DATA:
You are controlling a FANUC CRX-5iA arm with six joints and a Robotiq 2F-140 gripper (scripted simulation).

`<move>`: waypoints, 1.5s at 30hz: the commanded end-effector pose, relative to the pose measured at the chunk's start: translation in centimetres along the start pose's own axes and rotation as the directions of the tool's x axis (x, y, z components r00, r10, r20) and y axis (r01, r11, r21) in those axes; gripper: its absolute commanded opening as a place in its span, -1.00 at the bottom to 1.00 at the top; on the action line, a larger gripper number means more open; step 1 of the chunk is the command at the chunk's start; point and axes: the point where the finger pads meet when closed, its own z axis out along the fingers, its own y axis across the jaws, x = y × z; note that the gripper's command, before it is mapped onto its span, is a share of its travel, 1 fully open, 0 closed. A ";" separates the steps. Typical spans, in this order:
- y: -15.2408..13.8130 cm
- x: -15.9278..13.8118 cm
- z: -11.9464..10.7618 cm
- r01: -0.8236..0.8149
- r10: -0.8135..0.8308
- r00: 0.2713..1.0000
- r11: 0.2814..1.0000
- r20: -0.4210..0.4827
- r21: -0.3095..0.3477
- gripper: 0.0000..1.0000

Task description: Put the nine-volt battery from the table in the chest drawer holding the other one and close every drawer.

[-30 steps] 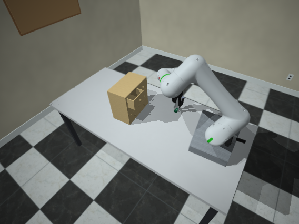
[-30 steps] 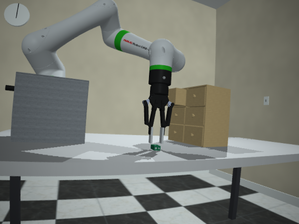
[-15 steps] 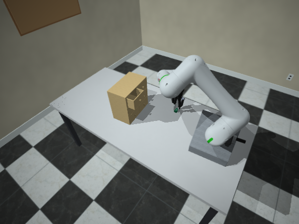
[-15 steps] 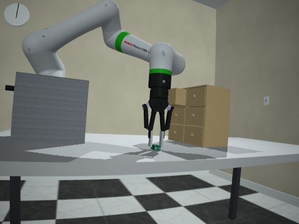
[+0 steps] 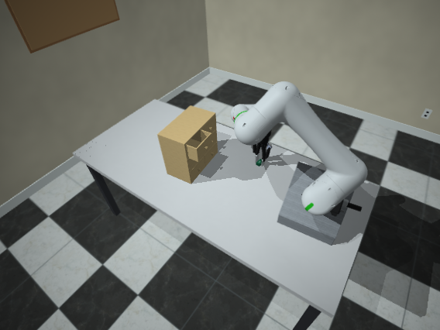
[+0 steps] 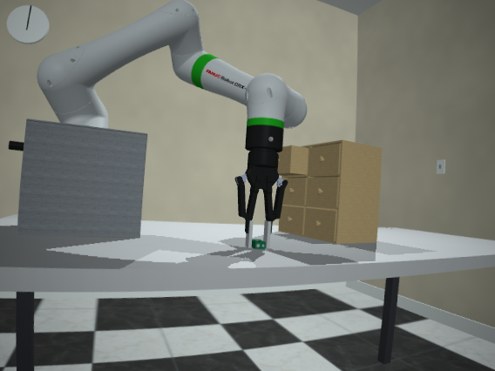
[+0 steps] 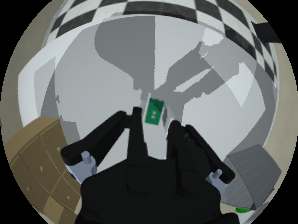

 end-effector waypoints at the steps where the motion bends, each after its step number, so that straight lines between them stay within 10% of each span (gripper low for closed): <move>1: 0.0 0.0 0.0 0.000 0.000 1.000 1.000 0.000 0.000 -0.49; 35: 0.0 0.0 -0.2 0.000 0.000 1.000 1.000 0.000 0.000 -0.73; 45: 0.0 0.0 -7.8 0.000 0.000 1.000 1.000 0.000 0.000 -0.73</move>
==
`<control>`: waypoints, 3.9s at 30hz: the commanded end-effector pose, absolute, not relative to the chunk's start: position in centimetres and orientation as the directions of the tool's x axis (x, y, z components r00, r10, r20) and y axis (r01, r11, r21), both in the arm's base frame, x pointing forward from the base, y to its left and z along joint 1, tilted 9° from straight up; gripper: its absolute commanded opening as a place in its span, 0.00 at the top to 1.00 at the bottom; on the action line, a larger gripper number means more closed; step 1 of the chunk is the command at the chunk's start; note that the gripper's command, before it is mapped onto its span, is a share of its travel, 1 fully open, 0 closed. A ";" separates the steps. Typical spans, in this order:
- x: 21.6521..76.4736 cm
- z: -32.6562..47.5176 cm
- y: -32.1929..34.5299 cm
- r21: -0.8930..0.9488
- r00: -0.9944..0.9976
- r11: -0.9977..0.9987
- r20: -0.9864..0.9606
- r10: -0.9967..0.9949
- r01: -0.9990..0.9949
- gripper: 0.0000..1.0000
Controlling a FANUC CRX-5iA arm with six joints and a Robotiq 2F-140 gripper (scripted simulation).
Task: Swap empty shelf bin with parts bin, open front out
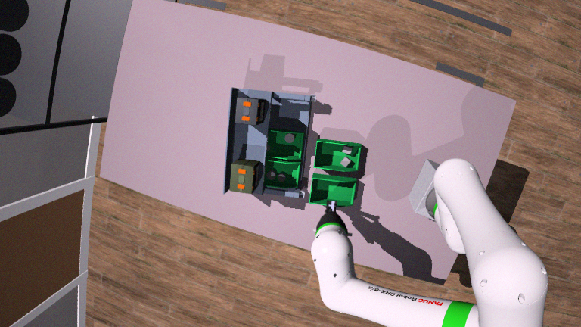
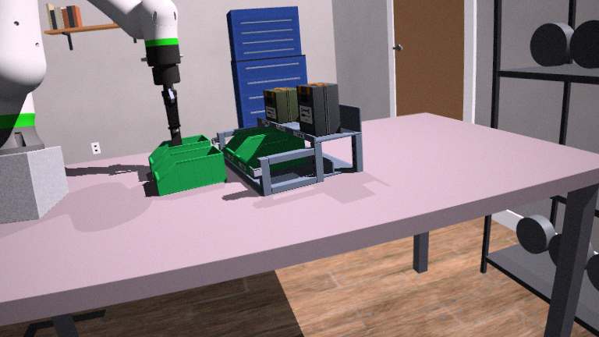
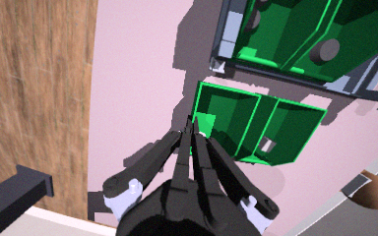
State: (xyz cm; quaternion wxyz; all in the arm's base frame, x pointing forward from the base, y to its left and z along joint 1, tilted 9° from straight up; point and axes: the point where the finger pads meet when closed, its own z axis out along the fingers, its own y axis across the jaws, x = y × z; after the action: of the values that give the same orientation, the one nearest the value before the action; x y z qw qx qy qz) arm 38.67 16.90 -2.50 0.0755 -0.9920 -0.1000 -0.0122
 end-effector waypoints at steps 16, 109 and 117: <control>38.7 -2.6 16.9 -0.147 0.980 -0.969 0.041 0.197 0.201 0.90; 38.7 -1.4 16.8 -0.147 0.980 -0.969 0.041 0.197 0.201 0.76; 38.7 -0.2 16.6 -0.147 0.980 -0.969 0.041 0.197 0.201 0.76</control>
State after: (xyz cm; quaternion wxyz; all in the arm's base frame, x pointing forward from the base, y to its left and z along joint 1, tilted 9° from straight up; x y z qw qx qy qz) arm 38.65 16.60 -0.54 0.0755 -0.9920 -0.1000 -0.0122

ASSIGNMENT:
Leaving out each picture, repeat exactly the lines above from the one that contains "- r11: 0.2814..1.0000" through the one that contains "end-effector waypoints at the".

ANSWER AREA:
- r11: 0.2814..1.0000
- r20: -0.4210..0.4827
- r21: -0.3095..0.3477
- gripper: 0.0000..1.0000

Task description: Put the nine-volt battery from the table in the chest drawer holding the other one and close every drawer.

[-30 steps] 
[-30 steps] 
[-15 steps] 
[-15 steps] 
[+0 steps] 
[+0 steps] 
[+0 steps] 

 end-effector waypoints at the steps where the motion bends, each after its step number, so that straight lines between them stay within 10% of each span (gripper low for closed): <move>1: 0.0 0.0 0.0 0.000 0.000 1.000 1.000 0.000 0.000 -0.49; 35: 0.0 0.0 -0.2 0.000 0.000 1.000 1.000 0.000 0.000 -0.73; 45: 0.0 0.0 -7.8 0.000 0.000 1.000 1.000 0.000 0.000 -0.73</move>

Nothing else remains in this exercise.